Büchig est situé au nord de Bretten, dans le paysage du Kraichgau.
La première documentation de Büchig date de 1290. Deux chartes de 1290 et 1296 mentionnent le nom du village. Il est question d’une ferme, laquelle Henry d’Eberstein donna comme fief aux frères Henry et Jean Wurme de Bretten. Le nom remonte à l’ancien haut allemand « buoh » où au moyen haut allemand « buoch » ce qui signifie « forêt des hêtres », « forêt » ou « forêt avec beaucoup d’arbres ».
L’ancien village campagnard, situé à l’écart des grands axes routières, s’est transformé après la deuxième guerre mondiale, mais avant tout dans les années soixante et soixante-dix dans une zone résidentielle charmante. Les raisons principales étaient le recul de l’agriculture et le fait que la topographie ne permet pas d’installation des industries.
En raison de l’arrivée d’environ 150 réfugiés et expatriés, le nombre d’habitants augmentait entre 1939 et 1946. Depuis 1948 plus de 300 terrains de bâtir ont été exploités. Aujourd’hui Büchig compte 1420 habitants.

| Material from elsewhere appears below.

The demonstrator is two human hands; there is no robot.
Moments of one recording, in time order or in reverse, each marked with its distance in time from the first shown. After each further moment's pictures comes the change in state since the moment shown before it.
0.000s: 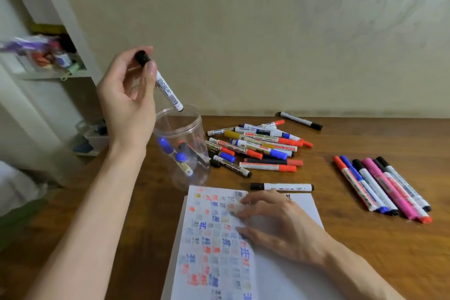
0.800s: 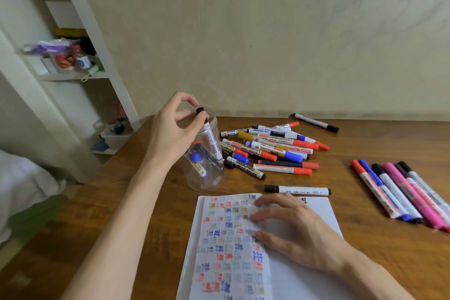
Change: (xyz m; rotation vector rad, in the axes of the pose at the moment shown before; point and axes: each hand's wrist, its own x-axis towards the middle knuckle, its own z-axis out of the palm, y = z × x) left_hand -0.030 -0.033 -0.003 0.315 -0.393 -0.213; right_hand 0.000 0.003 0.001 -0.045 -0.059 0.012
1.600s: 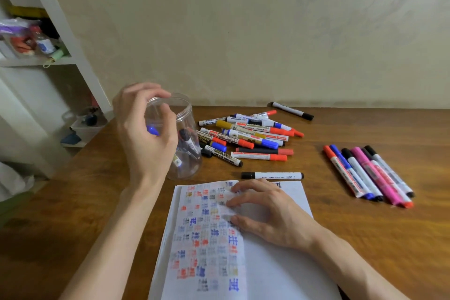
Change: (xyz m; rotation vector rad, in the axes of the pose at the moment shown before) left_hand -0.037 0.013 0.027 0.144 0.465 0.397; right_hand -0.002 -0.002 -0.001 0.005 -0.002 0.027
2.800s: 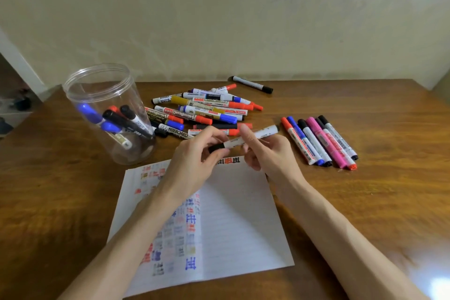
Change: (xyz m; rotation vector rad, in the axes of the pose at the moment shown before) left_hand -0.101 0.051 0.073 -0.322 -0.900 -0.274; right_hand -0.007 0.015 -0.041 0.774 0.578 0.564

La vie culturelle et sociale est dominée par des clubs actifs. On y trouve les pompiers volontaires, la chorale, la jeunesse de la campagne, l’association des anciens, la communauté des femmes catholiques, la chorale paroissiale catholique, le club pour l’élevage des petits animaux et des oiseaux, le club moto, le club musical, le club de fruiticulture et horticulture, l’union locale de la Croix Rouge et le club sportif.
Avec des fêtes du patrimoine culturel comme l’installation de l’arbre de mai, la fête du village, la fête de la récolte et le défilé de Saint-Martin on entretient la tradition villageoise.

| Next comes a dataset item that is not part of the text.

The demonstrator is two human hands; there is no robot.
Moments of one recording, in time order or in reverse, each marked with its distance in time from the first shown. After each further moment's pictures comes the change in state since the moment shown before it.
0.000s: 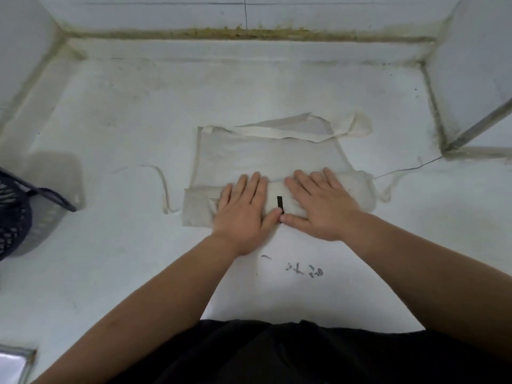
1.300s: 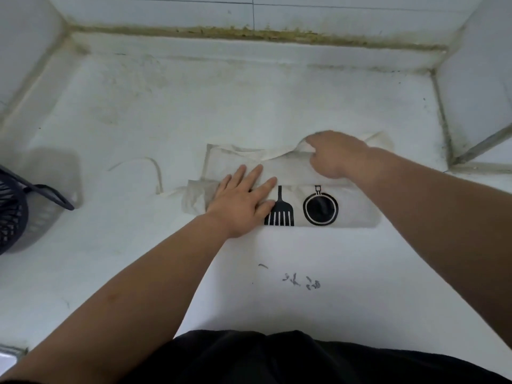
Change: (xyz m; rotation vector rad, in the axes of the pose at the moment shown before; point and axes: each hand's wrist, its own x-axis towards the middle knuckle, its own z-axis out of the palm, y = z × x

Les armoiries de Büchig dérivent d’un sceau du 18ième siècle. Il avait montré un fer à cheval, une fleur et la tête d’un ange. Pour simplifier les armoiries on a seulement gardé le fer à cheval.
Diedelsheim
Première documentation dans l’année 767. Depuis 1975 annexe de Bretten. Environ 3.500 habitants.
Raccordement au réseau ferroviaire (S9)
Les premières indications pour une colonisation sur le territoire communal datent de l’époque vers 2.500 av. J. – C. De plus on a trouvé des restes des « villae » romaines. Diedelsheim fut pour la première fois documenté en 767 dans codex du monastère de Lorsch sous le nom de « Teutinsheim » où « Ditinesheim ». Au 14ième siècle les comtes de Katzenellenbogen, les seigneurs de Sternenfels et les Kechler von Schwandorf fussent les seigneurs de Diedelsheim. En 1749 Franz Maximilian Kechler von Schwandorf venda ses droits au Palatinat. Comme toutes les autres communes palatines au côté droit du Rhin le village devint une partie du grand-duché de Bade. Depuis 1975 Diedelsheim est une annexe de Bretten avec environ 3.500 habitants.
Le territoire communal de Diedelsheim comprend environ 707 hectares dont environ 188 hectares de forêts et environ 396 hectares de territoire agricole. Le village dispose d’un raccordement au réseau ferroviaire (Ligne du réseau urbain S 9)
A Diedelsheim on trouve deux écoles maternelles, une garderie d’enfants, une école primaire et collège, une école spécialisée, une église protestante, l’église catholique Saint Stéphane, une agence de poste,du commerce spécialisé, des entreprises artisanales, des succursales de banques, des cafés-restaurants et des clubs. En ce qui concerne les loisirs, Diedelsheim dispose de trois terrains de jeu, d’un terrain du skate, d’un terrain de foot public, d’une aire de jeu gazonné, d’un court de tennis, d’un gymnase avec piscine, d’une aire pour barbecue, des forêt et de plusieurs clubs comme le club des citoyens, l’union chrétienne de la jeunesse, l’union locale de la Croix Rouge, les pompiers volontaires, le club pour l’élevage des petits animaux, la chorale, le club de fruiticulture et horticulture, le club de tennis et l’association sportive.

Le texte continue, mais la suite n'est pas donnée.